Exercise directions: Required from the data below: the exact lines starting at the line containing "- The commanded" and ending at the line containing "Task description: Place", with both ends kept and all pictures dropped.

--- Collected data Enclosed Below ---

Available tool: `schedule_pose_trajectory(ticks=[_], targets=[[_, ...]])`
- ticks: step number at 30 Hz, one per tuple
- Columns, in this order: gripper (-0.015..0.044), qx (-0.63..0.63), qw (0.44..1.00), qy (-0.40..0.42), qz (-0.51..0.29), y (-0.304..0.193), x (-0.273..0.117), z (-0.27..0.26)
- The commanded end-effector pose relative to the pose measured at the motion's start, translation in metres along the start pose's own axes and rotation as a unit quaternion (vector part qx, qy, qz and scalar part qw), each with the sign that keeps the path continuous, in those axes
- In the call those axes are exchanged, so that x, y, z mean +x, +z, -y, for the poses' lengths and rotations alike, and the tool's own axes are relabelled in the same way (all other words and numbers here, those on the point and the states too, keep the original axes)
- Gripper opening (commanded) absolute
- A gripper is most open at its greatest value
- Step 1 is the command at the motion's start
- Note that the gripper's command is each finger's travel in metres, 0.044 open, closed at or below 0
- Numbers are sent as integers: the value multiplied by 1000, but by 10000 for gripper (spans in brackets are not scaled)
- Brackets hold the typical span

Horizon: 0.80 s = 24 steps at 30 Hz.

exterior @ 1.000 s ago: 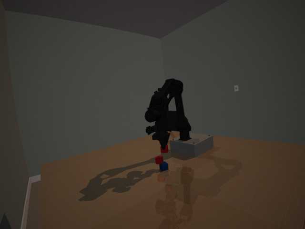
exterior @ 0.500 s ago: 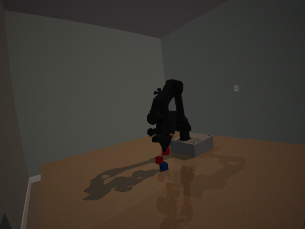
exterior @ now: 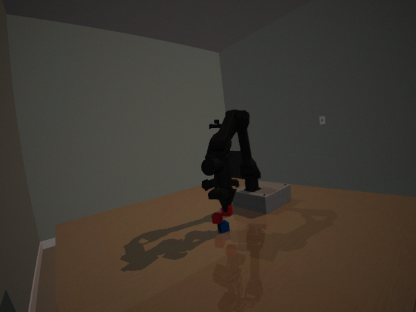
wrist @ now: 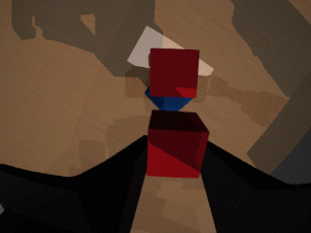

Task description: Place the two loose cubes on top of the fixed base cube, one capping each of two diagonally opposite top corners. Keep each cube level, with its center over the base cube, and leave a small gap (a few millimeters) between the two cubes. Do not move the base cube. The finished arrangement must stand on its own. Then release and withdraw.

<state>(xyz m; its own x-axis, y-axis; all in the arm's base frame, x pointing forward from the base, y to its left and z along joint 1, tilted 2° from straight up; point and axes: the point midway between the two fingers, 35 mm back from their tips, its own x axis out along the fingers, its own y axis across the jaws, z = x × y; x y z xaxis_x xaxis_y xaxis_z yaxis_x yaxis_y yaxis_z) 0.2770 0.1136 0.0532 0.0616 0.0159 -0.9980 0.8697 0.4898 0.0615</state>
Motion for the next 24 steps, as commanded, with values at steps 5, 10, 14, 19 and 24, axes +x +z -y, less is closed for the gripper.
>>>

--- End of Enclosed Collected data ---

Exercise response:
- The commanded end-effector pose relative to the pose measured at the motion's start, translation in metres along the start pose's own axes and rotation as a unit quaternion (vector part qx, qy, qz and scalar part qw), each with the sign that keeps the path continuous, in those axes
- In the call those axes are exchanged, so that x, y, z mean +x, +z, -y, for the poses' lengths and rotations alike, and the tool's own axes are relabelled in the same way (all other words and numbers here, those on the point and the states too, keep the original axes)
- Gripper opening (commanded) absolute
- A gripper is most open at its greatest value
- Step 1 is the command at the motion's start
- Note that the gripper's command is each finger's travel in metres, 0.044 open, closed at or below 0
- Numbers are sent as integers: the value multiplied by 1000, but by 10000 for gripper (spans in brackets are not scaled)
- Brackets hold the typical span

Horizon: 0.80 s = 24 steps at 30 Hz.

exterior @ 1.000 s ago: 
exterior @ 0.500 s ago: 
exterior @ now: 
wrist @ now: 

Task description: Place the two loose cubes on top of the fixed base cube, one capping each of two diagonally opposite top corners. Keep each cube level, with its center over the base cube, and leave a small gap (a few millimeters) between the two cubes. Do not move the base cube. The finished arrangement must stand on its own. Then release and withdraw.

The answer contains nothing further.